FDA Warning: Ziprasidone Associated with DRESS Syndrome

Ziprasidone pharmacodynamics: a schematic representation of its most relevant affinities.

Ziprasidone pharmacodynamics: a schematic representation of its most relevant affinities.

The FDA has issued a warning (December 11, 2014) that the second generation antipsychotic ziprasidone (Geodon and others) is associated with a rare but serious skin condition known as Drug Reaction with Eosinophilia (DRESS)and Systemic Symptoms .

Excerpts from the FDA website:

A new warning has been added to the Geodon drug label to describe the serious condition known as Drug Reaction with Eosinophilia and Systemic Symptoms (DRESS). Patients who have a fever with a rash and/or swollen lymph glands should seek urgent medical care. Health care professionals should immediately stop treatment with ziprasidone if DRESS is suspected.

DRESS may start as a rash that can spread to all parts of the body. It can include fever, swollen lymph nodes, and inflammation of organs such as the liver, kidney, lungs, heart, or pancreas. DRESS also causes a higher-than-normal number of a particular type of white blood cell called eosinophils in the blood. DRESS can lead to death.
FDA reviewed information from six patients in whom the signs and symptoms of DRESS appeared between 11 and 30 days after ziprasidone treatment was started. None of these patients died (see DataSummary).
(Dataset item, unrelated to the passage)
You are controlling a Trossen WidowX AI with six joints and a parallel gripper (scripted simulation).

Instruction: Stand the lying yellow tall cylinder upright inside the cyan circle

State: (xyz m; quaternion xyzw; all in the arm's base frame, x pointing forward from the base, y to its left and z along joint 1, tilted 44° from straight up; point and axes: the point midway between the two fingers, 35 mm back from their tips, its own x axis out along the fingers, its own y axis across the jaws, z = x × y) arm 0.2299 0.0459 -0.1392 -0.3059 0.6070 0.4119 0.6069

Based on this information, FDA required the manufacturer of Geodon to add a new warning for DRESS to the Warnings and Precautions section of the drug labels for the capsule, oral suspension,
and injection formulations.

Information for healthcare professionals

  • Make sure your patients know that rash may occur with ziprasidone treatment and may progress to Drug Reaction with Eosinophilia and Systemic Symptoms (DRESS).
  • Explain the signs and symptoms of severe skin reactions to your patients and tell them when to seek immediate care.
  • DRESS consists of three or more of the following:
    • cutaneous reaction (such as rash or exfoliative dermatitis)
    • eosinophilia
    • fever
    • lymphadenopathy, and
    • one or more systemic complications such as hepatitis, nephritis, pneumonitis, myocarditis, pericarditis, and pancreatitis.
  • If DRESS is suspected, ziprasidone treatment should be stopped immediately.
  • Report adverse reactions involving ziprasidone to the FDA MedWatch program

Data summary

FDA reviewed six worldwide cases of Drug Reaction with Eosinophilia and Systemic Symptoms (DRESS) associated with ziprasidone use and reported to the FDA Adverse Event Reporting System (FAERS).

The six cases were temporally associated with ziprasidone, with a time to onset of symptoms from 11 days to one month after ziprasidone initiation. In three cases, a recurrence of symptoms was reported following the discontinuation and re-initiation of ziprasidone, with a faster time to onset following the re-initiation. Three of the cases reported concomitant use of drugs associated with DRESS. The cases reported serious outcomes, including hospitalization. There were no cases reporting death. The FAERS cases support an association between ziprasidone and the development of DRESS because of the consistency of the case characteristics to the signs and symptoms of DRESS, the temporal relationship between ziprasidone initiation and the onset of symptoms, and reported cases of positive re-challenge.

Although there were no fatalities among the reported cases, DRESS is a potentially fatal drug reaction with a mortality rate of up to 10%.2 The pathogenesis of DRESS is unclear; however, it is thought to be the result of a combination of genetic and immunologic factors, such as detoxification defects in the drug metabolism pathway, resulting in toxic metabolite formation and an immune response. Reactivation of viral infections (herpes virus [HHV-6, HHV-7] or Epstein-Barr Virus [EBV]) may also play a role by inducing or amplifying the immune reaction. There is currently no specific treatment for DRESS. The keys to managing DRESS are early recognition of the syndrome, discontinuation of the offending agent as soon as possible, and supportive care. Treatment with systemic corticosteroids should be considered in cases with extensive organ involvement.